代價是慘重的:獨立團犧牲了二十七名戰士(主要是最初感染的那個巡邏分隊和炊事班人員),小王莊及附近村莊共有超過一百名百姓死亡。
許多家庭失去了親人,根據地上空瀰漫著悲愴的氣氛。
但是,他們勝利了。他們憑藉頑強的意志、科學的方法(在有限條件下)、軍民的團結以及後方的大力支援,成功地挫敗了吉田武夫發動細菌戰、製造大面積恐慌和毀滅的惡毒計劃。
獨立團的筋骨在這場煉獄般的考驗中,非但沒有被摧毀,反而變得更加堅韌。
團部召開了隆重的追悼大會,哀悼在日軍細菌戰中犧牲的軍民。
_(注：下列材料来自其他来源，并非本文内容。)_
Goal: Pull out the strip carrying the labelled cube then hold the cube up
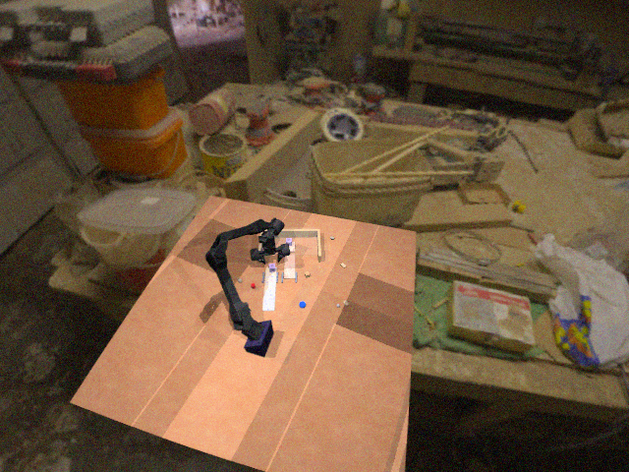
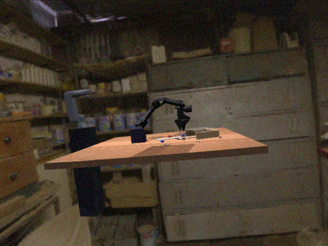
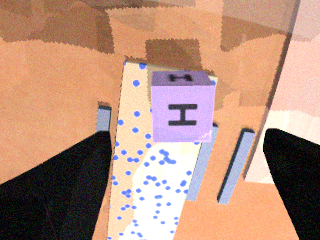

沒有哭聲震天,只有無聲的淚水和攥緊的拳頭。
趙大勇站在臺上,目光掃過臺下經歷劫難後更加堅毅的面孔,沉痛而憤怒地說:
“同志們,鄉親們!這筆血債,我們記下了!這是日本法西斯犯下的又一樁反人類罪行!它只會讓我們更加清醒,更加團結!血債,必要用血來償!我們要用更猛烈的戰鬥,更徹底的勝利,來告慰死難的同胞!”
追悼會變成了誓師會。悲憤化作了滔天的怒火和強大的動力。
與此同時,師部和軍區高度重視此次細菌戰事件。一方面,將獨立團成功防疫的經驗總結成材料,迅速下發至其他兄弟部隊,以提高全軍防範日軍細菌戰的能力。
另一方面,透過秘密渠道,將日軍使用細菌戰的證據(包括偵察排找到的特殊陶罐碎片、實驗室檢測報告、受害者證詞等)設法透露給國際社會,雖然過程艱難且效果受限,但這是揭露敵人罪行、爭取國際輿論的重要鬥爭。